Below is a listing from which only part is wanted; return exactly the lines from the one with "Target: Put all" up to and including the one with "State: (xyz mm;".
☆ ☆ ☆ ☆ ☆
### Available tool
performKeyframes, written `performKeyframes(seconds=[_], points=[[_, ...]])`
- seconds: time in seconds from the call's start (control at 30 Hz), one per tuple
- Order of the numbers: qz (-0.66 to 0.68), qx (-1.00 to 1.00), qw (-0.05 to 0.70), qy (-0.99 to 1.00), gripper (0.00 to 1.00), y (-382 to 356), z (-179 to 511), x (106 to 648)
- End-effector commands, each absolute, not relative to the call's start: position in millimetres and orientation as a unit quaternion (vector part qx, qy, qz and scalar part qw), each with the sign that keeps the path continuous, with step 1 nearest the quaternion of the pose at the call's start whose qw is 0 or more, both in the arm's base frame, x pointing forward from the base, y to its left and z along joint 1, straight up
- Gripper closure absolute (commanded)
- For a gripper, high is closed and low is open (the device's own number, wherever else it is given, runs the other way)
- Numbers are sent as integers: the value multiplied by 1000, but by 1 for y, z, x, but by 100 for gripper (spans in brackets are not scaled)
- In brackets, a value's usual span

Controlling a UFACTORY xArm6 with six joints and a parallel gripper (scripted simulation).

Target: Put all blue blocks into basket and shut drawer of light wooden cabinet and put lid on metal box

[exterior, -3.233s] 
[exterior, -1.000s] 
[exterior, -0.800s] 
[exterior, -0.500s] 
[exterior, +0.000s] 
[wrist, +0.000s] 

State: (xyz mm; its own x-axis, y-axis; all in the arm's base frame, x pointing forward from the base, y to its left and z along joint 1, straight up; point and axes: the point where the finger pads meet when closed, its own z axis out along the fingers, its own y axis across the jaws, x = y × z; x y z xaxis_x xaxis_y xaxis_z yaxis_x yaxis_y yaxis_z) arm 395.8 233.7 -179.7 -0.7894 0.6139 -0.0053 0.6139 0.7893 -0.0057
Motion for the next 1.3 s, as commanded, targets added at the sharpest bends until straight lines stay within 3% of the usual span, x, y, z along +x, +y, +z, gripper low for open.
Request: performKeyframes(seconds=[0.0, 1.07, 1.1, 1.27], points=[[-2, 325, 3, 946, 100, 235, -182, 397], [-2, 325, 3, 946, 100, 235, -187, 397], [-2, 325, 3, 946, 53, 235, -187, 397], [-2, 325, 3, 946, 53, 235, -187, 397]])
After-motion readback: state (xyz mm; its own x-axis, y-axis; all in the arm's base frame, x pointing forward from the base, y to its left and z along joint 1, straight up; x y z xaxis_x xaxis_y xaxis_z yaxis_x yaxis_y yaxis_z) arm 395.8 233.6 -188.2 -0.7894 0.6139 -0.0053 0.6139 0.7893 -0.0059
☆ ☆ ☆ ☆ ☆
### [Task response]
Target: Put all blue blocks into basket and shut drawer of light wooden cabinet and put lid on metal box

[exterior, -3.233s] 
[exterior, -1.000s] 
[exterior, -0.800s] 
[exterior, -0.500s] 
[exterior, +0.000s] 
[wrist, +0.000s] 

State: (xyz mm; its own x-axis, y-axis; all in the arm's base frame, x pointing forward from the base, y to its left and z along joint 1, straight up; point and axes: the point where the finger pads meet when closed, its own z axis out along the fingers, its own y axis across the jaws, x = y × z; x y z xaxis_x xaxis_y xaxis_z yaxis_x yaxis_y yaxis_z) arm 395.8 233.7 -179.7 -0.7894 0.6139 -0.0053 0.6139 0.7893 -0.0057

The requested output has been fully supplied.